Am I the only one who thinks that ConservativeHome.com is often doing Labour's work for it?
Take today's frontpage. The first features noted are comments on the polls (as though the polls were going to magically go heavily in our favour the second the Labour leadership row blew), problems with obtaining membership data and an incredibly important piece on David Cameron's favourite tie. Then in the week in which Cameron made perhaps the best received speech in Scotland by a Conservative leader in a very long time and distanced himself from past Conservative mistakes, rather than highlight the positive coverage umpteen negative pieces are wheeled out to pretend the speech went down badly.
Time and again one feels that ConservativeHome is more of a thorn in the party's side. Having become one of the main sources of information for many party members the result is that often it needs to be reassured on much needed major changes - look at the way the announcement about the rearrangement of seats in some useless assembly was made.

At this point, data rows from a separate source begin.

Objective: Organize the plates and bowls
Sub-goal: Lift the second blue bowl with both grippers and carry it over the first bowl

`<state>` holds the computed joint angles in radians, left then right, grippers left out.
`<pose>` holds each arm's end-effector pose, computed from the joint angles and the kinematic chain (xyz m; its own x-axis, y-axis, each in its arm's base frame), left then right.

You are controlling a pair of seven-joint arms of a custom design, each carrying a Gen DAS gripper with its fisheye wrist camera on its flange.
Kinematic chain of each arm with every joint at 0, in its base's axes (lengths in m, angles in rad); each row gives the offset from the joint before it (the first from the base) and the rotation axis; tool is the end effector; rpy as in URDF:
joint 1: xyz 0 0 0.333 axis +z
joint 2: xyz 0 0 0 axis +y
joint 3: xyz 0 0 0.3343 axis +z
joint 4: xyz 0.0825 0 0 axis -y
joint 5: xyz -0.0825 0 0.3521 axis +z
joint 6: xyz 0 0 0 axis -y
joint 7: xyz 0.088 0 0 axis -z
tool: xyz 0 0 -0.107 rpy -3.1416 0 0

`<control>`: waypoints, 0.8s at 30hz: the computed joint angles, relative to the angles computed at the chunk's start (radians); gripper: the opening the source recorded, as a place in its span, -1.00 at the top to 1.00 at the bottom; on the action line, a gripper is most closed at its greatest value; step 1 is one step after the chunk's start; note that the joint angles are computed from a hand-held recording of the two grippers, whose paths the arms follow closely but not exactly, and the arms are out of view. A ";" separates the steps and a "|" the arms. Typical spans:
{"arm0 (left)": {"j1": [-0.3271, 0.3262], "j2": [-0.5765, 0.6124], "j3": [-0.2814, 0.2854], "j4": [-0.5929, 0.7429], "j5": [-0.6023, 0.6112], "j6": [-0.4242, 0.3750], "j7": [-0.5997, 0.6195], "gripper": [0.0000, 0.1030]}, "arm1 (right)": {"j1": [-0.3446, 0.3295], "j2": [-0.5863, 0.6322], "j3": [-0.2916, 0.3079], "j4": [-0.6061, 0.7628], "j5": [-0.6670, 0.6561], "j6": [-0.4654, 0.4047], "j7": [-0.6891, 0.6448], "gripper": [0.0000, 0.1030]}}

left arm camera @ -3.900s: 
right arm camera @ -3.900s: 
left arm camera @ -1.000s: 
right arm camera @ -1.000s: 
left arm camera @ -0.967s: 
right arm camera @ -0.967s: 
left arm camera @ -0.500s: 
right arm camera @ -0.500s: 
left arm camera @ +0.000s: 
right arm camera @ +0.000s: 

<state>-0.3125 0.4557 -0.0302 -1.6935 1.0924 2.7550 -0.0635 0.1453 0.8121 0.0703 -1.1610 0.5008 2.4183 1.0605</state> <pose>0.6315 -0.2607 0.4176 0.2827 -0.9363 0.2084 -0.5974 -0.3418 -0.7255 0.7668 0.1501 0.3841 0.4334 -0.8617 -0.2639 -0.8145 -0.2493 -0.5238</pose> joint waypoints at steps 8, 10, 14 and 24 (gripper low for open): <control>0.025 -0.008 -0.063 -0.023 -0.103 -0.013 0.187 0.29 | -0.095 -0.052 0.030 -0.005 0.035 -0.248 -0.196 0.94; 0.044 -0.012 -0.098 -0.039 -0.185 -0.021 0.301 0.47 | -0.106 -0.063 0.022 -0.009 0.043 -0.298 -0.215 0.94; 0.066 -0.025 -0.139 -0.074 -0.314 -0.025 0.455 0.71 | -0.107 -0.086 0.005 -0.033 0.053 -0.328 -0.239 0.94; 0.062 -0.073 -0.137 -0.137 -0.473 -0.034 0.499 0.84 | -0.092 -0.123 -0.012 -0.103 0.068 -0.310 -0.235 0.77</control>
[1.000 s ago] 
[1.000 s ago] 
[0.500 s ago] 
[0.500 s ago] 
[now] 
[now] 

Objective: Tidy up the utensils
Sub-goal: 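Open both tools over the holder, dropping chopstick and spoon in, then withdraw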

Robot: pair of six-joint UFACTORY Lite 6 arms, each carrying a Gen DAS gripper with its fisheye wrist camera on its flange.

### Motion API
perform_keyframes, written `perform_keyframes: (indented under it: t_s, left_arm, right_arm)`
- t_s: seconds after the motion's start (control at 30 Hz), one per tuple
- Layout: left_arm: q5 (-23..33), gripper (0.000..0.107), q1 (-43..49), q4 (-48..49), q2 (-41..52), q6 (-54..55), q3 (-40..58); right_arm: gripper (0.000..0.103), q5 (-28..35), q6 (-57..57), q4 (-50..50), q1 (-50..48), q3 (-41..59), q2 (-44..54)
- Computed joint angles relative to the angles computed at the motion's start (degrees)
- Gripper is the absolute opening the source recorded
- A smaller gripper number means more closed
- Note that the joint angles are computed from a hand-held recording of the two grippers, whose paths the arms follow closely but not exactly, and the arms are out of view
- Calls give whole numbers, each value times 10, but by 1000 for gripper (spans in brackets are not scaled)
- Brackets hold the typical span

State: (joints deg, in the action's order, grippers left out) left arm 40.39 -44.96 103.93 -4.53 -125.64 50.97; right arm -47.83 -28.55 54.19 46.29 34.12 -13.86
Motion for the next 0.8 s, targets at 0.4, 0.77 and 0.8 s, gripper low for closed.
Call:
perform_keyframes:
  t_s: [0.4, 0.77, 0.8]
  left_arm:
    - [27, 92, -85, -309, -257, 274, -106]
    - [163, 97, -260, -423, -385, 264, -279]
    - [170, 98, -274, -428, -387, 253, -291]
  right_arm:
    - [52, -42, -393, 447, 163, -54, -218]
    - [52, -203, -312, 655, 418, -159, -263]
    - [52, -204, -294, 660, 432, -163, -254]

Would "ConservativeAway" be a more accurate description?
3 comments:
I have actually stopped reading Conservative Home. It started - and I believe Tim's intention - as a forum for members' debate and suggestions to go forward to the upper echelons. It has now become the stomping ground for malcontents with sneering postings on every new policy and news story. The newspapers now look to it for any sort of story on tory splits.
Why on Earth shouldn't Conservative Home criticise the party? We're not the old Soviet Communist Party you know and CH is not an official party website. If people want undiluted Tory bias they can read the party website, if they want free discussion they can read the blogs. Surely that's not too difficult a concept to grasp, or do the intellectually challenged favour CCO dominated information control?
Exactly. If ConservativeHome simply echoed the party line, then like conservatives.com no one would read it. I'd say it gets the balance just right in terms of giving weight to support for the party as it tries to get into government and lending support to lasting conservative principles.